• [Try it]:
State, as one number, how many lines in these records hold "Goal".

• [Materials provided]:
****

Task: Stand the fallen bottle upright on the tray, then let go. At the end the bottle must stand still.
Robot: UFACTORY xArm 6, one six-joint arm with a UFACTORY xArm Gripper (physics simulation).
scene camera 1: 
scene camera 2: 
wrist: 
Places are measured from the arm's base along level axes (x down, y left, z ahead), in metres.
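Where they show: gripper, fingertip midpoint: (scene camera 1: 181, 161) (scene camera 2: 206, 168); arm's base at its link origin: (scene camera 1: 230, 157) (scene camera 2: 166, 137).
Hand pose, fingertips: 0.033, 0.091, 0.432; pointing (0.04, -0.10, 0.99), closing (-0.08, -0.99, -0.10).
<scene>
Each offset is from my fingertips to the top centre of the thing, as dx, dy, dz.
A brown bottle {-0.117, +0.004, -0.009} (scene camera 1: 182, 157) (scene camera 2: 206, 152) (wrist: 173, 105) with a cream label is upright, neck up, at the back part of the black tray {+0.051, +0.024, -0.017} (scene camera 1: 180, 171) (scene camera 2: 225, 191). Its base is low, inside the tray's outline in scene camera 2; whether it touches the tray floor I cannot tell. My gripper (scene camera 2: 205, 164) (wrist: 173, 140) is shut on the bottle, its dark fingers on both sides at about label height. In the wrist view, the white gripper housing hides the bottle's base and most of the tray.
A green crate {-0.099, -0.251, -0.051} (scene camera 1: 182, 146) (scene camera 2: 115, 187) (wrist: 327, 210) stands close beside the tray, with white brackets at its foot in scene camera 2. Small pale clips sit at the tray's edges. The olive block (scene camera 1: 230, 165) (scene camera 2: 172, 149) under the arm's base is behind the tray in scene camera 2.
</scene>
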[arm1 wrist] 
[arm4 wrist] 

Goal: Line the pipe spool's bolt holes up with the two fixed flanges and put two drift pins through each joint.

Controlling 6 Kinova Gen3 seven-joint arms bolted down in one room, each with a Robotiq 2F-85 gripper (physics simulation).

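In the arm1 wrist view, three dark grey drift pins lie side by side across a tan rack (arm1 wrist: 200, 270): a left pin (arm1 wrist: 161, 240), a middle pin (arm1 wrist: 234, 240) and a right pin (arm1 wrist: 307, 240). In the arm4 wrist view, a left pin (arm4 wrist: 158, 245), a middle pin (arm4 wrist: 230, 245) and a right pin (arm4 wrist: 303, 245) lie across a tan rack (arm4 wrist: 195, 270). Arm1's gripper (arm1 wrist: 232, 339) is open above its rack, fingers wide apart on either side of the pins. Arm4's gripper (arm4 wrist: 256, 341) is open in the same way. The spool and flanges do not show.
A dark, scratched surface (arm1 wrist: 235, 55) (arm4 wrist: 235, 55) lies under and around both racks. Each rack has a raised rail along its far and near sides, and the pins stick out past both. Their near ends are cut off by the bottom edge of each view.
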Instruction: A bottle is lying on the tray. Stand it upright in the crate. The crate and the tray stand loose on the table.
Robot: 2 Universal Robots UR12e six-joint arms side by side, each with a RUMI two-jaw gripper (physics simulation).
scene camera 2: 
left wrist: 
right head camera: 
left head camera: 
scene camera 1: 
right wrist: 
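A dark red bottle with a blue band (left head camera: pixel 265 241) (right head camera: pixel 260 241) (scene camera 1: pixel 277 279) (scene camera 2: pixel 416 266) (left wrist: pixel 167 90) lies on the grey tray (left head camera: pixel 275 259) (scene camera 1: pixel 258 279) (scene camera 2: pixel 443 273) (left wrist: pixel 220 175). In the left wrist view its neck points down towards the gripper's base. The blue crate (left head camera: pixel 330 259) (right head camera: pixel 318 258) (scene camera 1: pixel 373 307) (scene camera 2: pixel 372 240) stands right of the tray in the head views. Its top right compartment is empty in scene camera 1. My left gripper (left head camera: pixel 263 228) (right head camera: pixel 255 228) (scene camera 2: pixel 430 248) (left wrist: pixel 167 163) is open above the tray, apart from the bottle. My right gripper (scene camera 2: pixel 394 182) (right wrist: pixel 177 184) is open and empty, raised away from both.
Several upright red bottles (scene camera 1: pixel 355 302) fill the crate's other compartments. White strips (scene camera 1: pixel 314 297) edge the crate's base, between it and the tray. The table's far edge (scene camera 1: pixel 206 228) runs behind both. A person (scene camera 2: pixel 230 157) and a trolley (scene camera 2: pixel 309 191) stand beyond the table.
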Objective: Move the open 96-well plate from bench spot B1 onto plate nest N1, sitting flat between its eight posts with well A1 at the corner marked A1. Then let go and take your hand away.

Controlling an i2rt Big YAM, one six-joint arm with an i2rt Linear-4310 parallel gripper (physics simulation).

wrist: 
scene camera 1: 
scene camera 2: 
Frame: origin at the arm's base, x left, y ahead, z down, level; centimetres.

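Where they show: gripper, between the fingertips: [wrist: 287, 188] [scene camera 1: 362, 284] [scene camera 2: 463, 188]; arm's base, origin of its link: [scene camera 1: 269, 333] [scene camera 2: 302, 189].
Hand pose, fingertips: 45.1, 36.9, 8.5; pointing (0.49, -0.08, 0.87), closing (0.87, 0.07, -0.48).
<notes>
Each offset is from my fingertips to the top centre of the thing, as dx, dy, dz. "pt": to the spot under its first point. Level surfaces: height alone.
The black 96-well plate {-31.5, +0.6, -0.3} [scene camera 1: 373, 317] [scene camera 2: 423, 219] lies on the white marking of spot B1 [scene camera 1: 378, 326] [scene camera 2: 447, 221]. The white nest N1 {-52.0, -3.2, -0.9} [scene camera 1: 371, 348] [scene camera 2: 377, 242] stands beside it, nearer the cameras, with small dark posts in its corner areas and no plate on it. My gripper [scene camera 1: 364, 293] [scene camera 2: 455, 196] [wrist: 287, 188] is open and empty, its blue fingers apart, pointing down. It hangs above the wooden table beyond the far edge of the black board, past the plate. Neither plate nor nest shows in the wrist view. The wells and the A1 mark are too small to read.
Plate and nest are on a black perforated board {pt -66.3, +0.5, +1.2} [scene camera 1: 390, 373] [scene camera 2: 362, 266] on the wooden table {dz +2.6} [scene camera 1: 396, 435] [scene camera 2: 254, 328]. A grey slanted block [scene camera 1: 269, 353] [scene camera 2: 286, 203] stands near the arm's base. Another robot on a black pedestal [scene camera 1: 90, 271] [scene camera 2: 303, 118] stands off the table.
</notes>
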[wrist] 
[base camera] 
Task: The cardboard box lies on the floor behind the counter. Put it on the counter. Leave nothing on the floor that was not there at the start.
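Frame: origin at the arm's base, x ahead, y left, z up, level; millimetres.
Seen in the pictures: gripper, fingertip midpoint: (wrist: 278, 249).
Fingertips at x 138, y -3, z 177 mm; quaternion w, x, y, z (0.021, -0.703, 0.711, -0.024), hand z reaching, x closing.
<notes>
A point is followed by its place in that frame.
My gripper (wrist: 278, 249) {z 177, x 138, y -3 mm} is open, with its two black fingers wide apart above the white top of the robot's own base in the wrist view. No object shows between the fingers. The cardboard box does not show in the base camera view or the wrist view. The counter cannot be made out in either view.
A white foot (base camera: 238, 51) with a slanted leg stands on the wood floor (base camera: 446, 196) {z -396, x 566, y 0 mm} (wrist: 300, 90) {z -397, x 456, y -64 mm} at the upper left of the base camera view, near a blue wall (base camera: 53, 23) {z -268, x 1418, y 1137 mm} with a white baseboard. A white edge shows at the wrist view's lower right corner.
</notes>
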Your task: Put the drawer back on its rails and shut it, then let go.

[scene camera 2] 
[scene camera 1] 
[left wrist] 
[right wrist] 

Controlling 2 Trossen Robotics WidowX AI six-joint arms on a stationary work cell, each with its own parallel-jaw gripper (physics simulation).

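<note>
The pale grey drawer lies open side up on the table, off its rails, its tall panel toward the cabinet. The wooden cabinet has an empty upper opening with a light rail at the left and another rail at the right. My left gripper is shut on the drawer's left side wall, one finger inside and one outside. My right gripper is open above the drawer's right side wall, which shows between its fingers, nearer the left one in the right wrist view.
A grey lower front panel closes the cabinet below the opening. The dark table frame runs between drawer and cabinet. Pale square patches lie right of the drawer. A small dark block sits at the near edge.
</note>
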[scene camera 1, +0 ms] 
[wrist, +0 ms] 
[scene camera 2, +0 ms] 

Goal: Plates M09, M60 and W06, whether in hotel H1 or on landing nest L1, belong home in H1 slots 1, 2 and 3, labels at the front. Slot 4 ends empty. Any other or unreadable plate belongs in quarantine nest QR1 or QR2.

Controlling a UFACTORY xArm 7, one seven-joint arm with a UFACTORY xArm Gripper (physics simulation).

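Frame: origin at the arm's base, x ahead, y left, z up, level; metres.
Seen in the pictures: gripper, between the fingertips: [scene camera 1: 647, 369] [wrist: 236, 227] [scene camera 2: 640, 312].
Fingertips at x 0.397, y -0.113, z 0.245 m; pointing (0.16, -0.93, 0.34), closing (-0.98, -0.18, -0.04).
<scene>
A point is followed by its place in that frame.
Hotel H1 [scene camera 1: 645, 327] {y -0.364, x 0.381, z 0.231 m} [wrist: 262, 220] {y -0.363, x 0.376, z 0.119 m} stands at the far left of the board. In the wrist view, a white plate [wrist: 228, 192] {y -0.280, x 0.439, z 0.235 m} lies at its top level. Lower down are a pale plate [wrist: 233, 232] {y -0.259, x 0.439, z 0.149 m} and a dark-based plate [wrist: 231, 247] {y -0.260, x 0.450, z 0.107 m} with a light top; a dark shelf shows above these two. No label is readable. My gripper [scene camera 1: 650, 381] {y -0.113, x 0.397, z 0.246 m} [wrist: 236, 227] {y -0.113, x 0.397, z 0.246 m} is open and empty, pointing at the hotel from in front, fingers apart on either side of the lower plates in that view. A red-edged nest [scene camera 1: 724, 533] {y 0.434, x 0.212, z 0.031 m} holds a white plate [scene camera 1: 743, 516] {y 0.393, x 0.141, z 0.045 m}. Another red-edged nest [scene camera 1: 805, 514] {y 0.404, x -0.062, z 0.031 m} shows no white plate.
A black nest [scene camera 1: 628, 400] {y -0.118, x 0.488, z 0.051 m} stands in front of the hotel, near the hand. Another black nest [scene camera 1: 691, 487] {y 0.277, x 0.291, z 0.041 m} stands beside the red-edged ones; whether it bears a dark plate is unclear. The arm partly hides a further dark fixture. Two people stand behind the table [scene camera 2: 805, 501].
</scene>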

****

• [Task output]:
2